Он вспыхнул, затем быстро нахмурился.
— Ты говоришь ерунду, дорогое дитя, — сказал он. — Как ты можешь уехать навсегда? Ты моя наследница. Ты совершила очень необдуманный поступок, выйдя замуж за Роланда, но это можно исправить. Я заставлю негодяя освободить тебя тем или иным способом.
Она вздрогнула и на мгновение закрыла глаза. Она пережила муки ада, вспоминая, каким последний раз видела Роланда. Даже сейчас в ее ушах звучали его ужасные, прерывистые рыдания... его отчаянный поцелуй еще горел на ее руках.
— Освободит он меня или нет, это неважно, — сказала она. — Лучше я сразу все скажу, отец, чтобы не было никаких недомолвок. Я решила уехать из Риверс Корта и отказаться от своего положения наследницы. Мне двадцать один год, и я могу распоряжаться собой. Я намерена сама зарабатывать себе на жизнь.
Генри Риверс удивленно и протестующе развел руками.
— Моя дорогая Жонкиль, ты сошла с ума. Ты не понимаешь, что ты говоришь. Все эти годы я воспитывал тебя как свою дочь и наследницу. Ты не можешь оставить меня. И почему это пришло тебе в голову?
— Мне стало ясно, что это не мое законное место.
— Тогда, чье же?
— Роланда, — сказала она неожиданно. — О, нет, поймите меня правильно, не думайте, что я забочусь о нем или хочу вернуться к нему. Нет. Я никогда... никогда не прощу его за то, что он так женился на мне. Но я поняла, что вы выгнали его несправедливо. Я не могу оставаться в Риверс Корте и унаследовать то, что должно по праву принадлежать ему, вашей плоти и крови.

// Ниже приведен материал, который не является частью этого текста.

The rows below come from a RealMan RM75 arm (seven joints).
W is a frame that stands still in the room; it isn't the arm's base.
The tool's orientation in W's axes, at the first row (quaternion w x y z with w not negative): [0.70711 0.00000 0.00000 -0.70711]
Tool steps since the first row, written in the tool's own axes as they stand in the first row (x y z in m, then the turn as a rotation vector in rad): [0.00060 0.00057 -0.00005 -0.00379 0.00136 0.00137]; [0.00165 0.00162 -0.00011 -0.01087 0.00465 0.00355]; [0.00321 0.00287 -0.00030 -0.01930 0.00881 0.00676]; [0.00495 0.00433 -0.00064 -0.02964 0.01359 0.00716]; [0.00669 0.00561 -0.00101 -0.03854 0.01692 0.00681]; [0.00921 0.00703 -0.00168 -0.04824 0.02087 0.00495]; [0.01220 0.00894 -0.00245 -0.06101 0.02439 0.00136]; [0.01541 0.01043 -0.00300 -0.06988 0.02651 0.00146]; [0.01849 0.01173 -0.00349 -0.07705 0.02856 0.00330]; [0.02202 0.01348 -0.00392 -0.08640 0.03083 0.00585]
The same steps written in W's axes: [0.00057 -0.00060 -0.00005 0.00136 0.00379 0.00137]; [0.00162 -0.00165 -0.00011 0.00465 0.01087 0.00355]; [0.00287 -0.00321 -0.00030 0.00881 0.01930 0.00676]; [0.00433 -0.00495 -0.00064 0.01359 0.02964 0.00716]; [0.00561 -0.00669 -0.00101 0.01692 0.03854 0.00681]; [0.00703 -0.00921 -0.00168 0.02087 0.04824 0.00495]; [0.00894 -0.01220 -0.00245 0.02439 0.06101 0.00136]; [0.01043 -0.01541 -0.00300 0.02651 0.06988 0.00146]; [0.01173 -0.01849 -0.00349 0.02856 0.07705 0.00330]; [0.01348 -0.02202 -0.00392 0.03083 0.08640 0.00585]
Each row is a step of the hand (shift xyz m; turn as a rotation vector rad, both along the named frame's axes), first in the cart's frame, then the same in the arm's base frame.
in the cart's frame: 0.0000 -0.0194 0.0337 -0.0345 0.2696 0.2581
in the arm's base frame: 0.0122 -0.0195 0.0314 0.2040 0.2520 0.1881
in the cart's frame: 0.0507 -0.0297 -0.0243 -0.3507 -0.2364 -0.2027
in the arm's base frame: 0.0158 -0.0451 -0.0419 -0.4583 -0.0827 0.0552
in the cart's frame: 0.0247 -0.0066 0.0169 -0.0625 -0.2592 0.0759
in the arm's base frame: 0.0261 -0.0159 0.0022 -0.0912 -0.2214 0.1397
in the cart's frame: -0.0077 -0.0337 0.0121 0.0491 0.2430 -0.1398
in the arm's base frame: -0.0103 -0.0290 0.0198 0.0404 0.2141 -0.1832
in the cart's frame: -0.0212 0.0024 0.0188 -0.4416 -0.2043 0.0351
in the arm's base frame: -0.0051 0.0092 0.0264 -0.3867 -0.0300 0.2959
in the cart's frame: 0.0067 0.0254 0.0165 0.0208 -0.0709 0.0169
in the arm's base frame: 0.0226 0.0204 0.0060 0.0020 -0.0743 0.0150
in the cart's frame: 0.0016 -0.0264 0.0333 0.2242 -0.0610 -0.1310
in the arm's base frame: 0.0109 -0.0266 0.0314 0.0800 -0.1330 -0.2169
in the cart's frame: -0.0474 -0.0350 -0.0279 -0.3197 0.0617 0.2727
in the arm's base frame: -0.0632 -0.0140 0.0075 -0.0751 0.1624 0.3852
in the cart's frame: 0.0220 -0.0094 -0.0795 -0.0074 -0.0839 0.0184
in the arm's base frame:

— Моя дорогая Жонкиль, ты говоришь чушь, — сказал мистер Риверс.
Она пожала плечами.
— Как хотите, отец, — сказала она тем же ровным голосом. — Но я все твердо решила.
— Что? Покинуть свой дом, покинуть людей, которые воспитали тебя? Это невозможно.

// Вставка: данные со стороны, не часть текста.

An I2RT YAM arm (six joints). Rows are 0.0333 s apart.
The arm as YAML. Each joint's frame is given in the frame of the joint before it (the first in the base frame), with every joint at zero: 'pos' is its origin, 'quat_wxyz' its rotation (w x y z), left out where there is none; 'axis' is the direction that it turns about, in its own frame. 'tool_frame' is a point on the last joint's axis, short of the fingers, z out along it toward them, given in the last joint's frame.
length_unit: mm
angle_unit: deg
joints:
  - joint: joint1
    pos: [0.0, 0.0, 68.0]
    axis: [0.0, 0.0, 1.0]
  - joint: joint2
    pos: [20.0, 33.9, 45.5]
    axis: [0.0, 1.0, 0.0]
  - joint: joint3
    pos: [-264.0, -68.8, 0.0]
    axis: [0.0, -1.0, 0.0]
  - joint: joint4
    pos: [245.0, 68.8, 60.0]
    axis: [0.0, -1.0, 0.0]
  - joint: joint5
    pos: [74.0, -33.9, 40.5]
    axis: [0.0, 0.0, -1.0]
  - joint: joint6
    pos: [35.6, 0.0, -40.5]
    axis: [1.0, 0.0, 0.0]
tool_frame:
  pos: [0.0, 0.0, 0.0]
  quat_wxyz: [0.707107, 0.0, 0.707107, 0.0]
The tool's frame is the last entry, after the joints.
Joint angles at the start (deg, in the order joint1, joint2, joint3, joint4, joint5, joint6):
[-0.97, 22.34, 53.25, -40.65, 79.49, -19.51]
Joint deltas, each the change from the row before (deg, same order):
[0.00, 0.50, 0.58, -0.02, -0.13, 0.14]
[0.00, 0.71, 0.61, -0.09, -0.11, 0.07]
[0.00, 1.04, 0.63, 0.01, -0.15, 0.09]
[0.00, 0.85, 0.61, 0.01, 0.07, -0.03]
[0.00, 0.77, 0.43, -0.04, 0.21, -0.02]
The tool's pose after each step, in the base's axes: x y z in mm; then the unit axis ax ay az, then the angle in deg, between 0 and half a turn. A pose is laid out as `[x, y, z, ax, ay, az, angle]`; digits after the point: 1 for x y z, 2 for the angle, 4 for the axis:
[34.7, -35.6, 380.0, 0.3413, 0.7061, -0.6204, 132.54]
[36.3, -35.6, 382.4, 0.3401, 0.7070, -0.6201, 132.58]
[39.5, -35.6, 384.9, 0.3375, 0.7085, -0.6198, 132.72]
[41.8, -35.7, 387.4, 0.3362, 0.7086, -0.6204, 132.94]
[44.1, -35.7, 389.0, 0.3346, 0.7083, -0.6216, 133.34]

— Я же покинула вас ради Роланда, — напомнила она ему. — В любом случае, я не намеревалась возвращаться к вам. Теперь я еще больше утвердилась в намерении уехать из Риверс Корта.
Мистер Риверс вспыхнул и оттолкнул свою тарелку. Он был вспыльчивый человек, и поведение Жонкиль, которое он считал нелепым и неблагодарным, рассердило его.
— Пожалуйста, постарайся вспомнить, моя дорогая девочка, что я удочерил тебя, когда ты еще училась в школе, — сказал он. — Твой отец был моим другом. После того, что у нас произошло с Роландом, я вначале намеревался завещать свои деньги на благотворительные цели, но когда бедный Дэвид Маллори умер, оставив тебя — ребенка без дома и без родственников, я решил сделать тебя своей наследницей, и моя мать одобрила это. Ты прожила под моей крышей девять лет, моя дорогая Жонкиль, и я составил завещание в твою пользу, воспитал тебя здоровой, домашней, благоразумной девушкой. А как ты отплатила мне на сегодняшний день?
— Я признаю, что плохо, — сказала она. — Но я думаю, вы не понимаете, как одинока я была все это время в вашем доме, какими суровыми были вы и бабушка. Как я ненавидела часы занятий, ботанику, коллекционирование мотыльков. Естественно, когда я первый раз вырвалась из дома, попала туда, где весело и радостно, и встретила привлекательного светского человека, я потеряла голову.